■ WHAT THE TASK REQUIRES ■
Your answer must be an exact copy of the listing, with the images left out.

■ INPUT DATA ■
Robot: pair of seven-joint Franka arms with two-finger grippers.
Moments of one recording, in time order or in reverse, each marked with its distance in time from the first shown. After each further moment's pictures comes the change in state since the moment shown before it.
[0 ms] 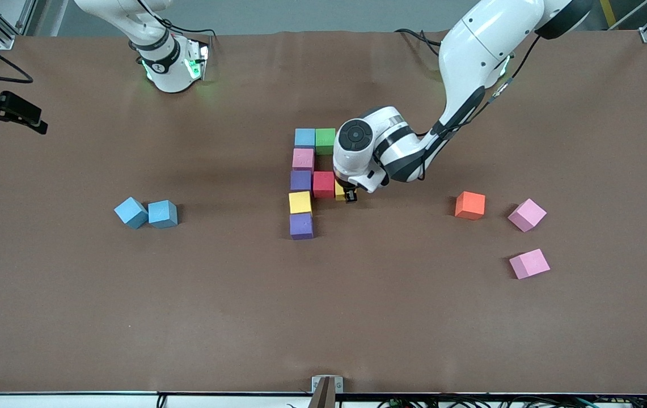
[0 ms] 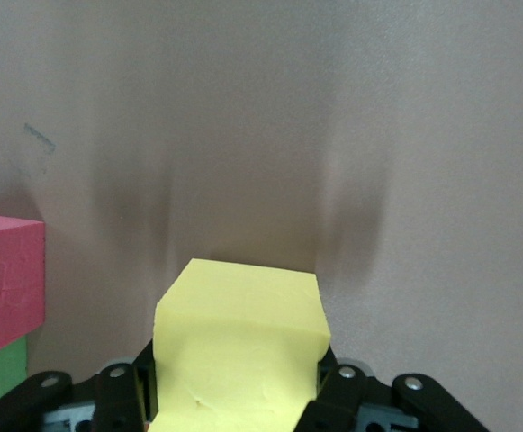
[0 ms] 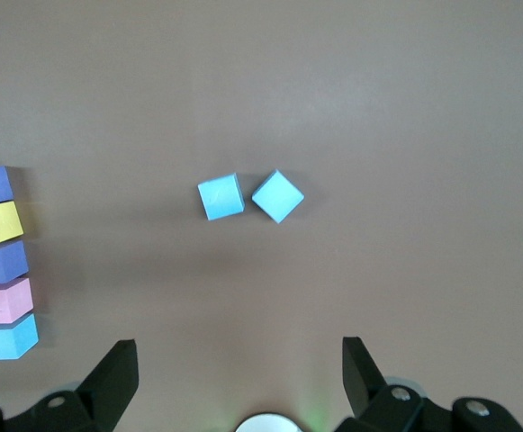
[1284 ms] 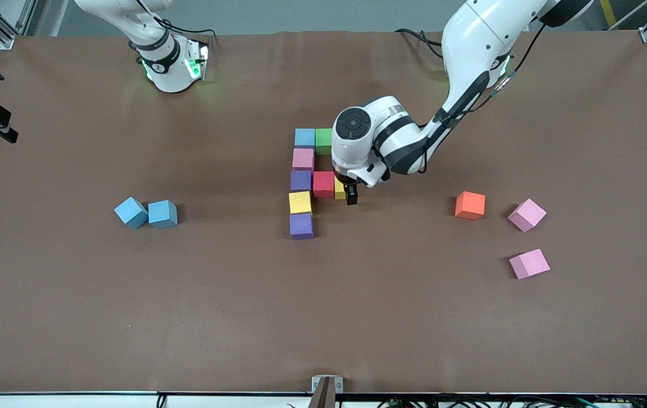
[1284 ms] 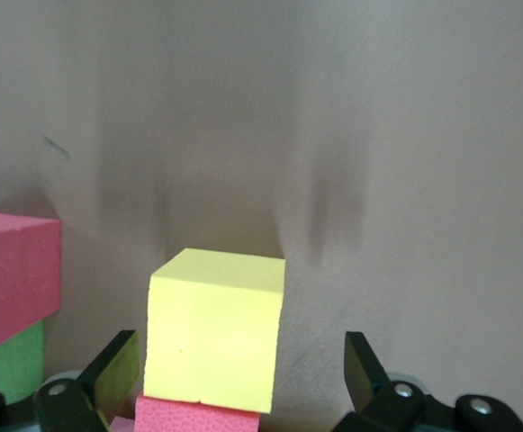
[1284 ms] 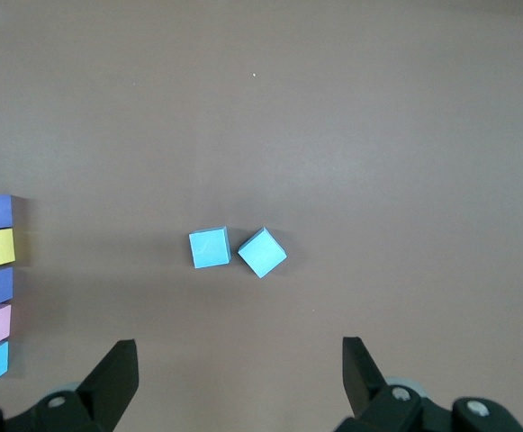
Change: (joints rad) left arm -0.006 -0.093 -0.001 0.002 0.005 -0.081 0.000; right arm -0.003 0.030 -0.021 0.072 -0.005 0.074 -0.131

■ TASK OUTPUT ■
Robot: pair of seven-joint Franka arms with two-finger grippers.
Moments of one recording, in time order or in reverse, each marked with its distance in time from the first shown. After each further moment's pictures comes the change in state since the moment shown before it.
[0 ms] 
[0 ms] 
[0 ms] 
[1284 ms] 
[1284 ms] 
[1284 ms] 
Change: (joints rad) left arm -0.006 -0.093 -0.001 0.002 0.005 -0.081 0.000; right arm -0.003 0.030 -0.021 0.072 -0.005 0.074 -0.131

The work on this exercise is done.